Now, how do you do it with kmaps? Well, first you need to know how to make them, I'll leave you to do that. :) Just google for it. There's software available, but I think it's best to do it by hand -- it's more fun and the programs don't allow you to cheat. Cheat? Well, if you have lots of inputs, it's often best to reduce the table like so:

| A | B | M || R |
============++====
| X | X | 0 || A |
| X | X | 1 || B |

eg that 64 case table?

| A1| A0| B1| B0| M1| M0|| R1| R0|
========================++========
| X | X | X | X | 0 | 0 || A1| A0|
| X | X | X | X | 0 | 1 || A1| B0|
| X | X | X | X | 1 | 0 || B1| A0|
| X | X | X | X | 1 | 1 || B1| B0|

Boils down to 4 cases in this example :)

(Where X is "don't care".) Then put that table in your Kmap. Once again, an exercise for you to work out [ie, I've forgotten how to do this].

Hopefully you can now derive your own boolean madness, given a set of inputs and an expected set of outputs.

Have fun.

Answer 9

How do I start thinking in bits?

Hank Warren's book Hacker's Delight will teach you to start thinking in bits.

Answer 10

Maybe you dont need to think in bits - perhaps you can get your compiler to think in bits for you and you can focus on the actual problem you're trying to solve instead. Using bit manipulation directly in your code can produce some profoundly impenetrable (if impressive) code -- here's some nice macros (from the windows ddk) that demonstrate this

// from ntifs.h

// These macros are used to test, set and clear flags respectivly

#define FlagOn(_F,_SF) ((_F) & (_SF))

#define BooleanFlagOn(F,SF) ((BOOLEAN)(((F) & (SF)) != 0))

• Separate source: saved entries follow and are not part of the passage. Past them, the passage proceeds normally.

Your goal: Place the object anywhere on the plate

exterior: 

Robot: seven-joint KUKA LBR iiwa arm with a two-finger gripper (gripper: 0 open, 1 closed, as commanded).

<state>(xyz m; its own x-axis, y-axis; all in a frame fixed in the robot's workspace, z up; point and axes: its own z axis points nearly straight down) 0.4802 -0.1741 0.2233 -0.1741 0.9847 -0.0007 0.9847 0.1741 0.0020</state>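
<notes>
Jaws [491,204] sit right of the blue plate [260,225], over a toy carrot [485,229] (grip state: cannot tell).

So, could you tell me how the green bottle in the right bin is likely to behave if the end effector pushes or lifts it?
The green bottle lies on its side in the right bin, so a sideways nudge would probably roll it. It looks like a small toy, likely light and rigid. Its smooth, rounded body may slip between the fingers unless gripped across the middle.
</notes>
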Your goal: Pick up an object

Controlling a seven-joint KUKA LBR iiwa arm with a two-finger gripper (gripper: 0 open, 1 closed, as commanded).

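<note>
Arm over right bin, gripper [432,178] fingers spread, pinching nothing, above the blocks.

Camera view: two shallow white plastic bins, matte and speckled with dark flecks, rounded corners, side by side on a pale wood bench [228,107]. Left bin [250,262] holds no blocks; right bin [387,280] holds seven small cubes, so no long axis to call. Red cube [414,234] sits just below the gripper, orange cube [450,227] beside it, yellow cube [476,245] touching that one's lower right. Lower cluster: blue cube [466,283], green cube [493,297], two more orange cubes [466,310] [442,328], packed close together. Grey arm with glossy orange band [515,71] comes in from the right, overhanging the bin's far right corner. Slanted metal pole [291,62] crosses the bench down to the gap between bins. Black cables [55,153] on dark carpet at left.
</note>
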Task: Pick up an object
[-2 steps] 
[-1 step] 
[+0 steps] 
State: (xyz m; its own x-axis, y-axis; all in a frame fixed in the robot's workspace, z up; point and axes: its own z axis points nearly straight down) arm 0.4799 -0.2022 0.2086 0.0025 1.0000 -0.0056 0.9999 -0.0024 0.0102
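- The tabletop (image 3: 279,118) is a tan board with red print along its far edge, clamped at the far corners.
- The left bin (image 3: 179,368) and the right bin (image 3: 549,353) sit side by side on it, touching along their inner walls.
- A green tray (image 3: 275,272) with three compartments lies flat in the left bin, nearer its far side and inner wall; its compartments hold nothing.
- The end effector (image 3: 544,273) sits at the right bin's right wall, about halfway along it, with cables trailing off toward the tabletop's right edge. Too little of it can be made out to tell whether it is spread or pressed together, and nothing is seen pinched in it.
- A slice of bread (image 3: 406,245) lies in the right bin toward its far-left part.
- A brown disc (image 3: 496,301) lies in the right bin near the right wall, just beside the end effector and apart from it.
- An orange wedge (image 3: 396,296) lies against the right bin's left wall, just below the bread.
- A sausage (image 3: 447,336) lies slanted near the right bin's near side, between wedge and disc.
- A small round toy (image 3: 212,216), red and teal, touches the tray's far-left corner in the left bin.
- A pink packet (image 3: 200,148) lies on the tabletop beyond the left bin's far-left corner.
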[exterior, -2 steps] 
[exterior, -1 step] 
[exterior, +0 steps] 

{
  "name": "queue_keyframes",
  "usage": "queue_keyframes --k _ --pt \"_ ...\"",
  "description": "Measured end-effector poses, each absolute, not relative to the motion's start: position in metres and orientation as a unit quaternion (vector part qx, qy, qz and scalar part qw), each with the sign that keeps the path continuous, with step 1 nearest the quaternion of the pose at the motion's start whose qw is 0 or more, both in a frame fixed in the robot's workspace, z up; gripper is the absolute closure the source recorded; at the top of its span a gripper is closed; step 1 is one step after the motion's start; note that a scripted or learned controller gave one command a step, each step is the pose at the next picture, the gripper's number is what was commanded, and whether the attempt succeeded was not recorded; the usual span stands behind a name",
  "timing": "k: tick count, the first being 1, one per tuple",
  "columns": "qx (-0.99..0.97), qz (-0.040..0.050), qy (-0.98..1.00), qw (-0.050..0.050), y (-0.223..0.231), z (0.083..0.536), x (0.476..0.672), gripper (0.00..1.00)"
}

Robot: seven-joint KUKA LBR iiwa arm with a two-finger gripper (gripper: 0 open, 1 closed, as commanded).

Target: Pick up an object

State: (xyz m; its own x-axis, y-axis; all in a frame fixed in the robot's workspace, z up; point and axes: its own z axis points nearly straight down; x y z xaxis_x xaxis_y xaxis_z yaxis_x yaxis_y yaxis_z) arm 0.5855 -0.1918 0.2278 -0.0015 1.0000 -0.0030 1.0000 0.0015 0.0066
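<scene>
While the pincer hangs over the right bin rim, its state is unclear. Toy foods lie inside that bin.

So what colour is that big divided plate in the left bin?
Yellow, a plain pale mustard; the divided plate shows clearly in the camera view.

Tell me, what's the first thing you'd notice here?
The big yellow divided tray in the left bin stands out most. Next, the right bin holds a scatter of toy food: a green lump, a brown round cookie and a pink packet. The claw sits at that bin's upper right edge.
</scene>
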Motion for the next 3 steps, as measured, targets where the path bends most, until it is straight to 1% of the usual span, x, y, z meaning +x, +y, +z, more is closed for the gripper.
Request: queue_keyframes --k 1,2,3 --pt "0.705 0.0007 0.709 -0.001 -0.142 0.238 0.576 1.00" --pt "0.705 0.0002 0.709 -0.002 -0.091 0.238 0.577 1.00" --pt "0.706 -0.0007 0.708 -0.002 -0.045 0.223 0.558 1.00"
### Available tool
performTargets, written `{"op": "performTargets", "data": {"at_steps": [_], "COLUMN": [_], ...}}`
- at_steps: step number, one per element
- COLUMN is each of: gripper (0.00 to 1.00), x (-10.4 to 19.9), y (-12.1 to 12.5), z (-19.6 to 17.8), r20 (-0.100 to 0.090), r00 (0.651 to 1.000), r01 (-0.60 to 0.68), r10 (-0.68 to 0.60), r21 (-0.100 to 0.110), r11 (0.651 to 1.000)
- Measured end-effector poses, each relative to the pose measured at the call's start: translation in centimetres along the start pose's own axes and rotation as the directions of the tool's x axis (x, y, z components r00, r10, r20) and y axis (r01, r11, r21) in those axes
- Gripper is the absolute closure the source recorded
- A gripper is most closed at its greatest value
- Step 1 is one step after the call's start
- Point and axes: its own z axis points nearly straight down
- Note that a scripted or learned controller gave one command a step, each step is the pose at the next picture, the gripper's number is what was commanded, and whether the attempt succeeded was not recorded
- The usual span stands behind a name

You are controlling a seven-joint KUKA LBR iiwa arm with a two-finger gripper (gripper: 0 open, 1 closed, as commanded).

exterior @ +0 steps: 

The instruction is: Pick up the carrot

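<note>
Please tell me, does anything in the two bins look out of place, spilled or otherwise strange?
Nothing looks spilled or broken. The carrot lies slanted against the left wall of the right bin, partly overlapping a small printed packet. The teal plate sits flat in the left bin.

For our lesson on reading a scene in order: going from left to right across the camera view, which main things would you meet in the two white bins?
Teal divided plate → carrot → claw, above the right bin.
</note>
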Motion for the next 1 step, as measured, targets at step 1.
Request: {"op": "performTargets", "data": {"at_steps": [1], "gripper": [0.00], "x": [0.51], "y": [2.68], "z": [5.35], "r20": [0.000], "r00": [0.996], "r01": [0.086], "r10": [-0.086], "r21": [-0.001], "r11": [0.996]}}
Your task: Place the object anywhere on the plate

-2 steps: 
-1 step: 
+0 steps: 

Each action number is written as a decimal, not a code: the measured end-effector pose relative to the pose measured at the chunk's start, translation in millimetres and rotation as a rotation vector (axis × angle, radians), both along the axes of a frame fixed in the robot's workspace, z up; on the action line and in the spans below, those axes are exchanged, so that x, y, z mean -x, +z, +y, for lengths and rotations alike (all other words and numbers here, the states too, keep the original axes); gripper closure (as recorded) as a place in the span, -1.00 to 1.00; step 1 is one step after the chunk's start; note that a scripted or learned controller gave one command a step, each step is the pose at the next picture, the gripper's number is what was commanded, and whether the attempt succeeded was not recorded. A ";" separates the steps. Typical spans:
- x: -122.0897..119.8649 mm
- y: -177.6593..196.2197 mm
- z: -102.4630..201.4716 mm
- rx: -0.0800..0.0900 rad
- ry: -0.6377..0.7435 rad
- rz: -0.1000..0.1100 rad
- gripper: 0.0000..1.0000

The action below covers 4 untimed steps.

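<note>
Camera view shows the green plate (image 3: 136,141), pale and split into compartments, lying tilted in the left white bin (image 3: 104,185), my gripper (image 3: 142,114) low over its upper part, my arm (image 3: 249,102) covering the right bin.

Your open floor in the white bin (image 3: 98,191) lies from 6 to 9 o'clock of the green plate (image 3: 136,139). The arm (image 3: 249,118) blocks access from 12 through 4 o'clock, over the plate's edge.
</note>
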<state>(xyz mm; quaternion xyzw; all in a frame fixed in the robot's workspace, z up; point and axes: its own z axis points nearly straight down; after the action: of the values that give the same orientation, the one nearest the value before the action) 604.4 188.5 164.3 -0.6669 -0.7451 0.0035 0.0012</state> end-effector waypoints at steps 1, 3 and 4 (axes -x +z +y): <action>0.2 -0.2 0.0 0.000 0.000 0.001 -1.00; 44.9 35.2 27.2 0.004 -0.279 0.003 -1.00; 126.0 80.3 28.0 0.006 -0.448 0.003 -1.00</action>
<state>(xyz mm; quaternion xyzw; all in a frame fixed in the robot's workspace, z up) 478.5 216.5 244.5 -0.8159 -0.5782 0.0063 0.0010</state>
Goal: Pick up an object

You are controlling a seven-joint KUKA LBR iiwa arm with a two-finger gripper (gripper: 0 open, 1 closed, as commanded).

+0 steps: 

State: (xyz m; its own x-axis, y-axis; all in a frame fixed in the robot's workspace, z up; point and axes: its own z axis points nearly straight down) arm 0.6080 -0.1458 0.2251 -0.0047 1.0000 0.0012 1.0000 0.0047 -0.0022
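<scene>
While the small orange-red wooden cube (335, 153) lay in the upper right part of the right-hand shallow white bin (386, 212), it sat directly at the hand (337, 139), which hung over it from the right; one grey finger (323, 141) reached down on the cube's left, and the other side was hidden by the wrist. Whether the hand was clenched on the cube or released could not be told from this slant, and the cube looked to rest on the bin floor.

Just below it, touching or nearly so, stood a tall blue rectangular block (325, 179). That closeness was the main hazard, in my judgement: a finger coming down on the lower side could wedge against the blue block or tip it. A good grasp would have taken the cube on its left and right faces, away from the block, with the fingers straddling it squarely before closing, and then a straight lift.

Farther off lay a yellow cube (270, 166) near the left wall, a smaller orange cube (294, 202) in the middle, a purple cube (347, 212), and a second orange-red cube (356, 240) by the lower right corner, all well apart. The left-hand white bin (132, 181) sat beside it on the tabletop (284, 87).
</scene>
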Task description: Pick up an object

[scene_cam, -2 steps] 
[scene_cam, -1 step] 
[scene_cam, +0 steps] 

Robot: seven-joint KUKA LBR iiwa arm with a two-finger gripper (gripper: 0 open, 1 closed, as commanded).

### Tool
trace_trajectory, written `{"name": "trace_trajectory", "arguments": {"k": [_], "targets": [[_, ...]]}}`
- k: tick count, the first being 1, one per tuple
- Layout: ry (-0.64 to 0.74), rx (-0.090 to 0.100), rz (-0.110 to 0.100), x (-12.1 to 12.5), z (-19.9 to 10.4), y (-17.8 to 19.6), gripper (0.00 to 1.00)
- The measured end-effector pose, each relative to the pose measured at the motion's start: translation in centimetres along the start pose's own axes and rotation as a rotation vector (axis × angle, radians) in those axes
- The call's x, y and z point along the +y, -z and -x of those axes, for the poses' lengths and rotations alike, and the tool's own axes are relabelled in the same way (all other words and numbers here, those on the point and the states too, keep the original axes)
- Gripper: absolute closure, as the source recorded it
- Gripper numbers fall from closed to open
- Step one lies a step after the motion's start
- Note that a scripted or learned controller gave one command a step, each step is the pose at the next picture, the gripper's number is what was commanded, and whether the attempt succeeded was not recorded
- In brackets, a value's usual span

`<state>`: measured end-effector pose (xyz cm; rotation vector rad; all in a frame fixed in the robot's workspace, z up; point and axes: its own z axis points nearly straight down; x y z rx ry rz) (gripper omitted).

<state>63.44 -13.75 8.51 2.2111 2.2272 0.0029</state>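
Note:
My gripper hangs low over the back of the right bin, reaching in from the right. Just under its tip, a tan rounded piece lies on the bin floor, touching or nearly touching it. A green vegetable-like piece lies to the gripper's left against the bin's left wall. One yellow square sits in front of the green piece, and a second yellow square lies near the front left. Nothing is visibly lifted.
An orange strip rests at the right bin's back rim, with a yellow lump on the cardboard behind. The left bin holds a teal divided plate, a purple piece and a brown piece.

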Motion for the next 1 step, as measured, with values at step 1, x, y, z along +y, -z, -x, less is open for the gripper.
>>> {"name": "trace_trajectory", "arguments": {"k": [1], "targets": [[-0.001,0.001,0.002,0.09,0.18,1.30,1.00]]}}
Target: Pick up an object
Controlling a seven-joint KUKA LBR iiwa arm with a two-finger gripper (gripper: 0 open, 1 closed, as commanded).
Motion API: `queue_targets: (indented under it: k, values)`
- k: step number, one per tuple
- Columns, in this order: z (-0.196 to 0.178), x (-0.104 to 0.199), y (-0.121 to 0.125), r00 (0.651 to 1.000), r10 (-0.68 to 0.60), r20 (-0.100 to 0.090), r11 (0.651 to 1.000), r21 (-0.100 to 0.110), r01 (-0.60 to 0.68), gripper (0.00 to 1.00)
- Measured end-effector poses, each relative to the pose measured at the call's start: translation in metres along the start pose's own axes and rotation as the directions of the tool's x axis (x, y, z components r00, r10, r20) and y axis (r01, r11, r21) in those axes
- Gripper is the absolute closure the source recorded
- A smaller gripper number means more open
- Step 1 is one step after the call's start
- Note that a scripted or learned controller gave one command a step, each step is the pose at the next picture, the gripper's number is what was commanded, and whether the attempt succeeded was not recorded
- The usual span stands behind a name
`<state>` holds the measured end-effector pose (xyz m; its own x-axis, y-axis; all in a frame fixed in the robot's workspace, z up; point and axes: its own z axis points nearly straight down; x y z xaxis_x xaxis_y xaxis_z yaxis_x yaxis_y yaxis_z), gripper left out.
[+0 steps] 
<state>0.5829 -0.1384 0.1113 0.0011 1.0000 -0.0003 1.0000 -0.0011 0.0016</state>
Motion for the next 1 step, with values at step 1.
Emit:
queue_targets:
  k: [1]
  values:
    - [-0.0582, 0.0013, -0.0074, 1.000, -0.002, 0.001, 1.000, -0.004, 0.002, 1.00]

#define SetFlag(_F,_SF) ((_F) |= (_SF))

#define ClearFlag(_F,_SF) ((_F) &= ~(_SF))

now if you want to set a flag in a value you can simply say SetFlag(x, y) much clearer I think. Moreover if you focus on the problem you're trying to address with your bit fiddling the mechanics will become second nature without you having to expend any effort. Look after the bits and the bytes will look after themselves!